# Singular Points

• Jan 21st 2010, 03:50 AM
kaboose786
Singular Points
Need help with solving this question i have no idea how to even start so any help would be appreciated thanks

http://i47.tinypic.com/2rw3w1y.jpg
• Jan 21st 2010, 04:51 AM
shawsend
Why not just start by solving the DE:

$\displaystyle y'\pm\frac{2}{x}y=3$

via integrating factor and obtain the two solutions. What can you say about either solution at x=0?
• Jan 21st 2010, 11:20 AM
kaboose786
Quote:

Originally Posted by shawsend
Why not just start by solving the DE:

$\displaystyle y'\pm\frac{2}{x}y=3$

via integrating factor and obtain the two solutions. What can you say about either solution at x=0?
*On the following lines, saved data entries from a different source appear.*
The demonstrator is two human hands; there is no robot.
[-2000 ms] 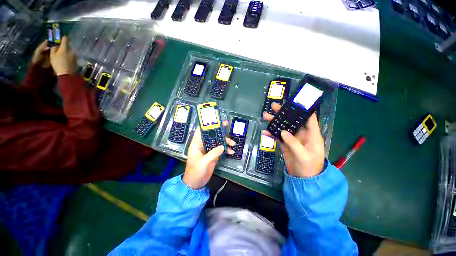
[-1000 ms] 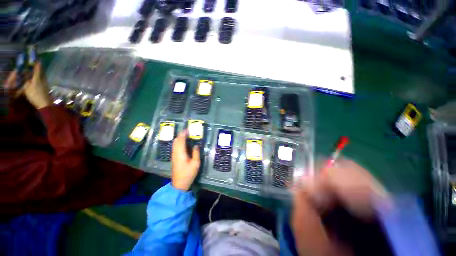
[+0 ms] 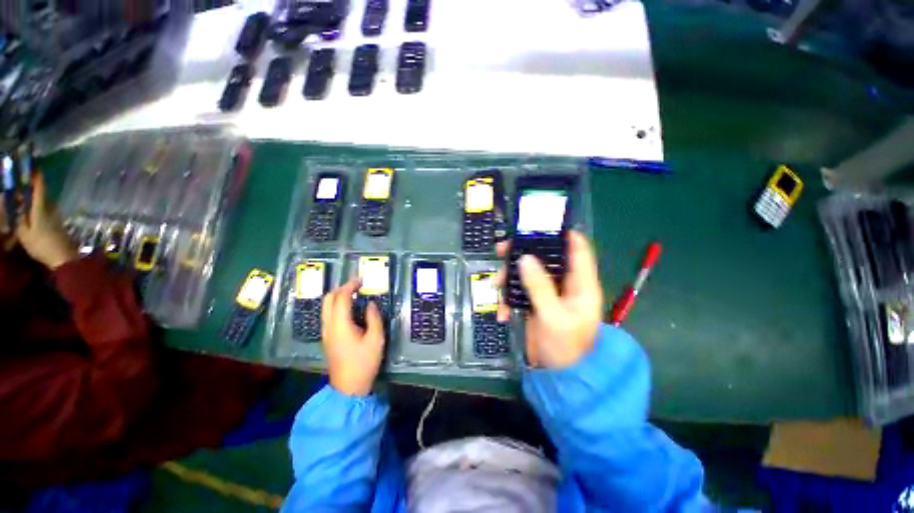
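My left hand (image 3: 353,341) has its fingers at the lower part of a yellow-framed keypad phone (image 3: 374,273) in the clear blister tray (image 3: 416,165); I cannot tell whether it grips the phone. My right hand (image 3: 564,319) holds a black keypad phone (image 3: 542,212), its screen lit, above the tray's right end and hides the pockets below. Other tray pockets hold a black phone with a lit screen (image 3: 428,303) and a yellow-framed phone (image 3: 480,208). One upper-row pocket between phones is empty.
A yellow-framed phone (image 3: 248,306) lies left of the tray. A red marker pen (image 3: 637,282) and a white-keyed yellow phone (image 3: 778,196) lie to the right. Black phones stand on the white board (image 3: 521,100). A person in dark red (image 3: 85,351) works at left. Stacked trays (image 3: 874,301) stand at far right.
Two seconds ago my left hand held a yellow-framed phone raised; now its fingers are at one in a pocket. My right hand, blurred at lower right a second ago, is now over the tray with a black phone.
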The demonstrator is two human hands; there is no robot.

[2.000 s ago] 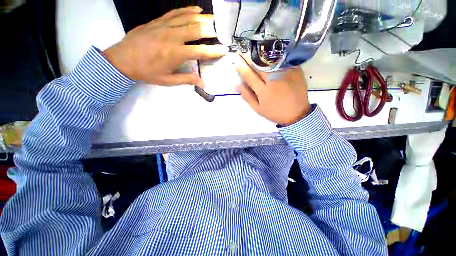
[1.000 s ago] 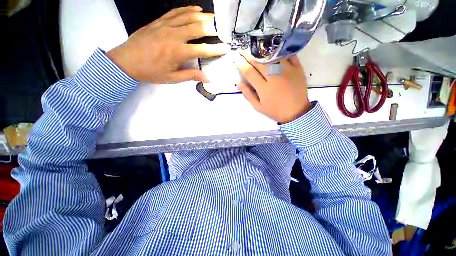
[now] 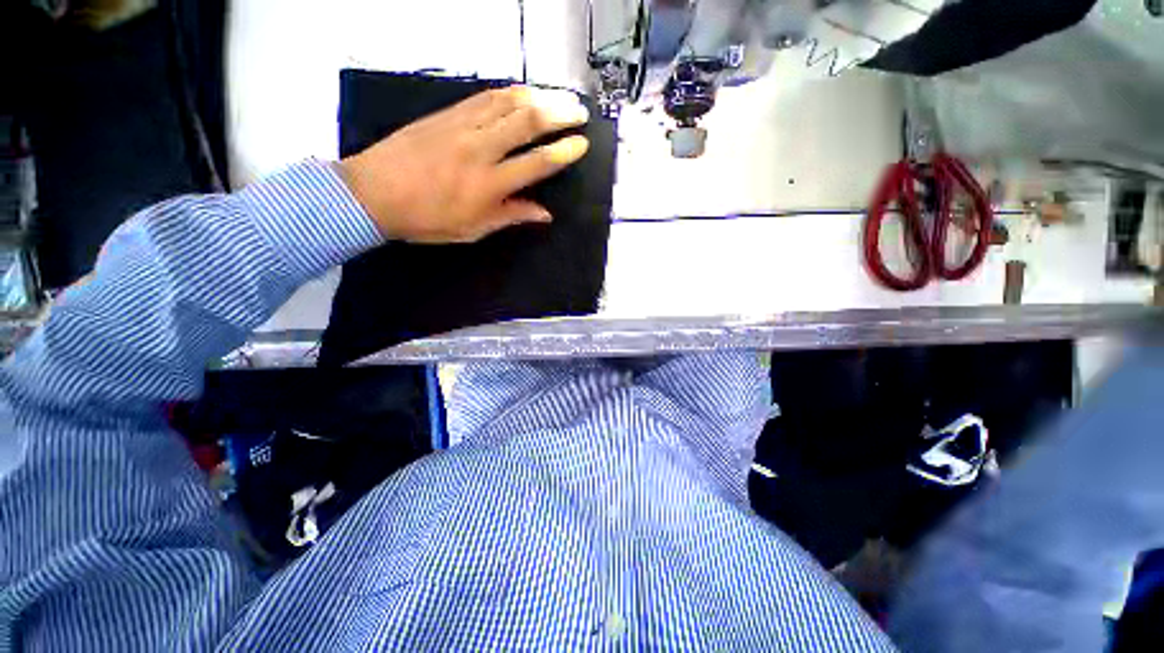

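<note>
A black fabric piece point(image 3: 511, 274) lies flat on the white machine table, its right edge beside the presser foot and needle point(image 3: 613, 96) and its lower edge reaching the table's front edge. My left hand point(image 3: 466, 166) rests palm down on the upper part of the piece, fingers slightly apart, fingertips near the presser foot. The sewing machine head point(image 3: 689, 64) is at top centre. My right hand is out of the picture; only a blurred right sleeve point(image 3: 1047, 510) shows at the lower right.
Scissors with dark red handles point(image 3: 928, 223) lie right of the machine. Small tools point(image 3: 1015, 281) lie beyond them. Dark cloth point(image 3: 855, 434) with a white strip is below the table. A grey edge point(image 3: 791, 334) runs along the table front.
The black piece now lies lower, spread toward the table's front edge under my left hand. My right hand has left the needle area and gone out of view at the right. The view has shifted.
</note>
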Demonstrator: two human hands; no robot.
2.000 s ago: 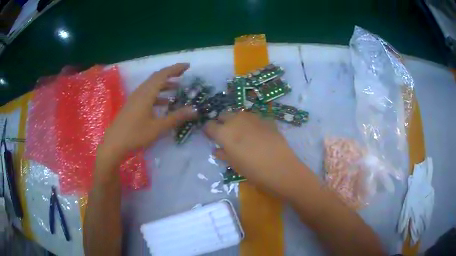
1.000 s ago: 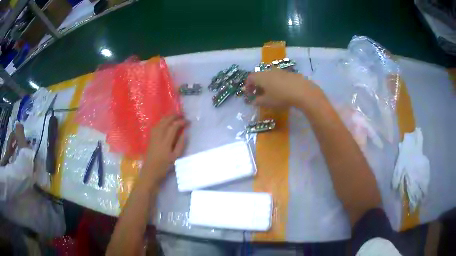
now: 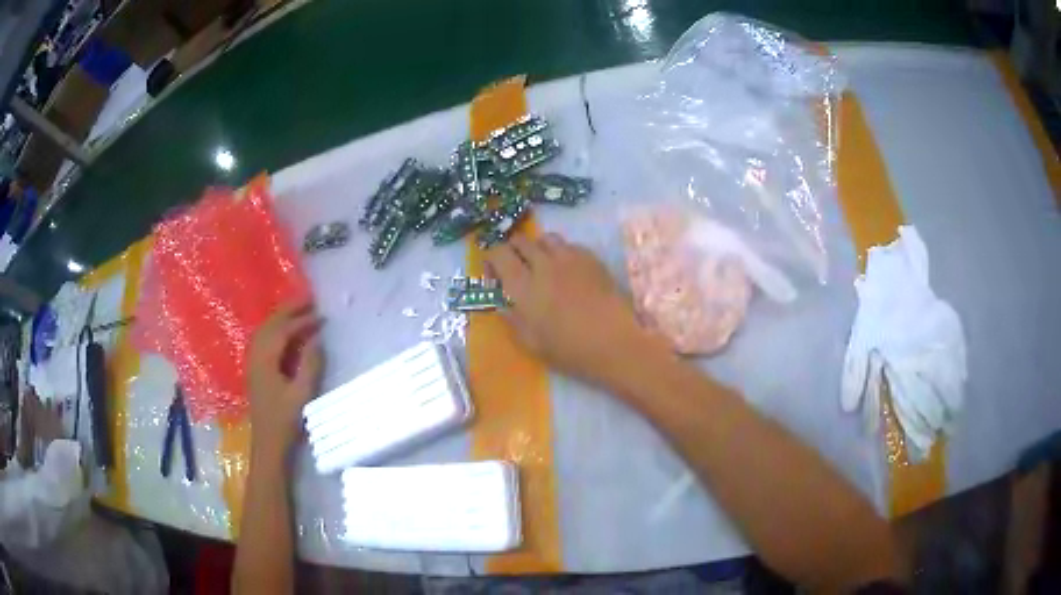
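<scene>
Green circuit boards lie in a pile at the bench's middle. One board lies below the pile, beside small white plastic pieces. My right hand is at that board's right end, fingers bent; whether the fingertips grip it I cannot tell. My left hand rests at the lower right edge of the red bubble bags, fingers curled, nothing visible in it. Two white housing shells lie near the front, the lower one closest to me.
A small board lies left of the pile. Side cutters and a dark stick-shaped tool lie left. Right are a salmon-pink lump, a clear bag and white gloves. A green conveyor runs behind. Another person's white sleeve shows far left.
The view has shifted. My right hand has moved from the pile down to the single board. My left hand has moved from the pile to the red bags. A second shell now shows below the first.
</scene>
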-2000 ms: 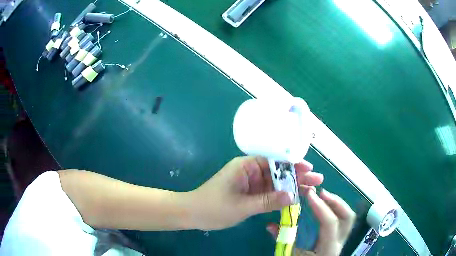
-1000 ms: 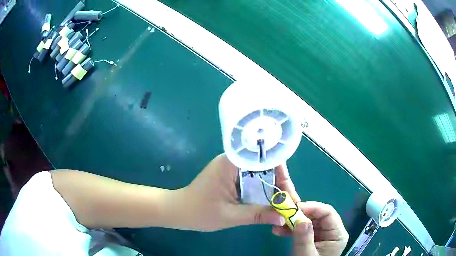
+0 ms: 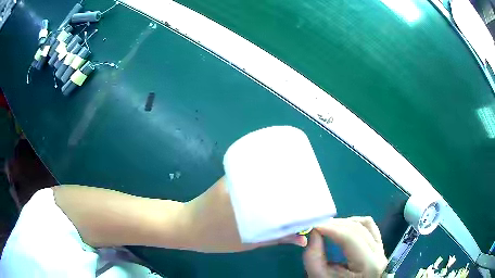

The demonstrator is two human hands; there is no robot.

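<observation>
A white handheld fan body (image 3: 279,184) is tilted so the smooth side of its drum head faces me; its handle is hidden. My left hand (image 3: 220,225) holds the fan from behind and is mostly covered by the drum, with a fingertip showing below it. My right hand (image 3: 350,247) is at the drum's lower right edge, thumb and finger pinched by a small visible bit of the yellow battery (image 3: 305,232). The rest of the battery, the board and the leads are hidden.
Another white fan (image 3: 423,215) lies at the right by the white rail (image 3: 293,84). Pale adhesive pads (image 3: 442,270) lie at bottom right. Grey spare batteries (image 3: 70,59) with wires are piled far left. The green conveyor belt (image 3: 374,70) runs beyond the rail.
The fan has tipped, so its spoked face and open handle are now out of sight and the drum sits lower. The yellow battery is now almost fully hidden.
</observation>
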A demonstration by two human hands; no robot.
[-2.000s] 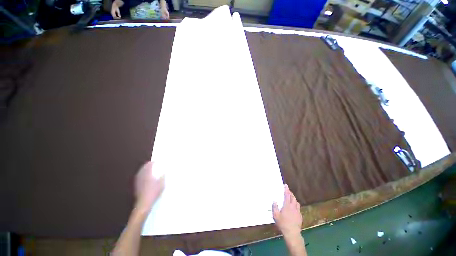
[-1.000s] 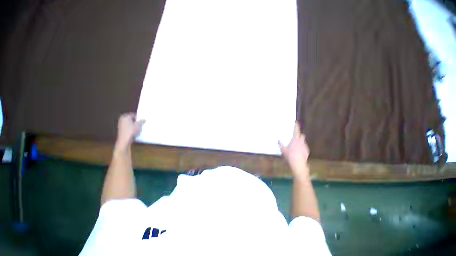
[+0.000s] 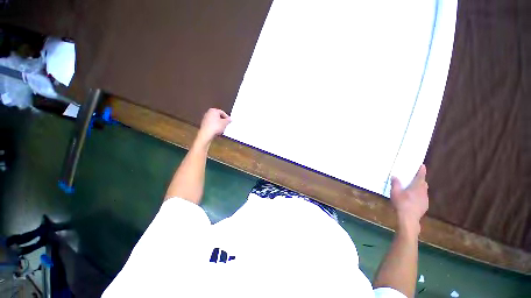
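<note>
A wide white paper sheet lies on the brown fabric, its near edge close to the table's wooden rim. My left hand pinches the sheet's near left corner between thumb and fingers. My right hand is at the near right corner, thumb on the paper and fingers along its right edge. A fold or bent strip runs along the sheet's right side, marked by a thin bluish line. The far end of the sheet is out of the picture.
The wooden table rim runs diagonally across. A metal rail with blue ends juts from the near edge at left. Crumpled plastic bags and loose papers lie at far left. The fabric at right is wrinkled. White scraps lie on the green floor.
The view has turned, showing more of the left end. The sheet's right side now shows a folded strip. My left hand has closed into a pinch at the corner; my right hand stays at the right corner.
</note>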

y do i need to solve that DE ? thats just the example in question i think i need to solve the DE in part a) which i dont knw how to
• Jan 22nd 2010, 04:34 AM
shawsend
Ok, then here's how I'd do (A):

$\displaystyle xy'+2y=3x,\quad y(0)=y_0$ and dividing by $\displaystyle x$:

$\displaystyle y'+2/x y=3$ for which the integrating factor is $\displaystyle x^2$ so we have:

$\displaystyle x^2(y'+2/x y)=3x^2$ which the left side is the differential of $\displaystyle x^2y$ so:

$\displaystyle \int d(x^2y)=\int 3x^2$ or:

$\displaystyle y(x)=x+\frac{c}{x^2}$ and if $\displaystyle y_0=0$ then I can let $\displaystyle c=0$ and obtain the solution $\displaystyle y=x$. However, if $\displaystyle y_0\neq 0$ say $\displaystyle 3$ for example, then I'd obtain $\displaystyle 3=0+\frac{c}{0}$ which has no solution.

Ok, so I'm a little uneasy about dividing through by $\displaystyle x$ in the first step since this is valid if $\displaystyle x\ne 0$ then obtain the solution and solve it for $\displaystyle x=0$.